[Task brief]: Would you return all of this data exactly, leaving nothing out?

[Source material]:
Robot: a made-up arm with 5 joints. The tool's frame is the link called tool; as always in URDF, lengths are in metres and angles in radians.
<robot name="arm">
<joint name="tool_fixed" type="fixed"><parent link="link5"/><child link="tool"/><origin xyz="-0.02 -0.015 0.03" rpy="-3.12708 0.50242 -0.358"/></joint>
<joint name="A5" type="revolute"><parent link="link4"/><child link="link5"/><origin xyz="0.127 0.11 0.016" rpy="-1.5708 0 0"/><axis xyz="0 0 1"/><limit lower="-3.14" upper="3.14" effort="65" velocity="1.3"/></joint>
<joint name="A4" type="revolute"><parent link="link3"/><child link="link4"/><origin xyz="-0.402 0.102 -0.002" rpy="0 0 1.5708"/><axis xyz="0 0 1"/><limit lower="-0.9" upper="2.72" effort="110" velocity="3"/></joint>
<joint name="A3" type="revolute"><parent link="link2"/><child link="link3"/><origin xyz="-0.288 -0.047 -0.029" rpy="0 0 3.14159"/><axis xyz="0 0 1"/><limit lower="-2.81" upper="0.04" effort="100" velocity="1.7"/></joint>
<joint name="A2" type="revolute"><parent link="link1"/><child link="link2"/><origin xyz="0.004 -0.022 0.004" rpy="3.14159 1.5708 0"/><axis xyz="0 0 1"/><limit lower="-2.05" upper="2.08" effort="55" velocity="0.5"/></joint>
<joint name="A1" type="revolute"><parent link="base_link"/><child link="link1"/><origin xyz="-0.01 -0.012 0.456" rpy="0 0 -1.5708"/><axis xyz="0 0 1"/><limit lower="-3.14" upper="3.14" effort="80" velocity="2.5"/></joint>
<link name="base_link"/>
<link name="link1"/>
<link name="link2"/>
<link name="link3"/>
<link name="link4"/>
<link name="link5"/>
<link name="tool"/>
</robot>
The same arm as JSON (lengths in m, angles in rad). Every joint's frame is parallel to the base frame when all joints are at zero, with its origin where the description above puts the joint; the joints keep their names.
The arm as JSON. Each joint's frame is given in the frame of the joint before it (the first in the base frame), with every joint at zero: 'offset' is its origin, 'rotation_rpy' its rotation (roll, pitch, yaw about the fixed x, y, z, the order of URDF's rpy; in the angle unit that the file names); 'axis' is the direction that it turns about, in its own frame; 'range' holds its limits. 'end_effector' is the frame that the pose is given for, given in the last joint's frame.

[Expected answer]:
Robot: a made-up arm with 5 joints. The tool's frame is the link called tool; as always in URDF, lengths are in metres and angles in radians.
<robot name="arm">
<joint name="tool_fixed" type="fixed"><parent link="link5"/><child link="tool"/><origin xyz="-0.02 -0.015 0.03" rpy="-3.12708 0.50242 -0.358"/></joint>
<joint name="A5" type="revolute"><parent link="link4"/><child link="link5"/><origin xyz="0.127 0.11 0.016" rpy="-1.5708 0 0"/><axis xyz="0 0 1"/><limit lower="-3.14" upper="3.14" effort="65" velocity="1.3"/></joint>
<joint name="A4" type="revolute"><parent link="link3"/><child link="link4"/><origin xyz="-0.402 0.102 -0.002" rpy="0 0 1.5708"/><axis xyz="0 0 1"/><limit lower="-0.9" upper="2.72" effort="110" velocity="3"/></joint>
<joint name="A3" type="revolute"><parent link="link2"/><child link="link3"/><origin xyz="-0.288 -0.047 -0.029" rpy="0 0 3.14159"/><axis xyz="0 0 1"/><limit lower="-2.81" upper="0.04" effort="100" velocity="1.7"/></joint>
<joint name="A2" type="revolute"><parent link="link1"/><child link="link2"/><origin xyz="0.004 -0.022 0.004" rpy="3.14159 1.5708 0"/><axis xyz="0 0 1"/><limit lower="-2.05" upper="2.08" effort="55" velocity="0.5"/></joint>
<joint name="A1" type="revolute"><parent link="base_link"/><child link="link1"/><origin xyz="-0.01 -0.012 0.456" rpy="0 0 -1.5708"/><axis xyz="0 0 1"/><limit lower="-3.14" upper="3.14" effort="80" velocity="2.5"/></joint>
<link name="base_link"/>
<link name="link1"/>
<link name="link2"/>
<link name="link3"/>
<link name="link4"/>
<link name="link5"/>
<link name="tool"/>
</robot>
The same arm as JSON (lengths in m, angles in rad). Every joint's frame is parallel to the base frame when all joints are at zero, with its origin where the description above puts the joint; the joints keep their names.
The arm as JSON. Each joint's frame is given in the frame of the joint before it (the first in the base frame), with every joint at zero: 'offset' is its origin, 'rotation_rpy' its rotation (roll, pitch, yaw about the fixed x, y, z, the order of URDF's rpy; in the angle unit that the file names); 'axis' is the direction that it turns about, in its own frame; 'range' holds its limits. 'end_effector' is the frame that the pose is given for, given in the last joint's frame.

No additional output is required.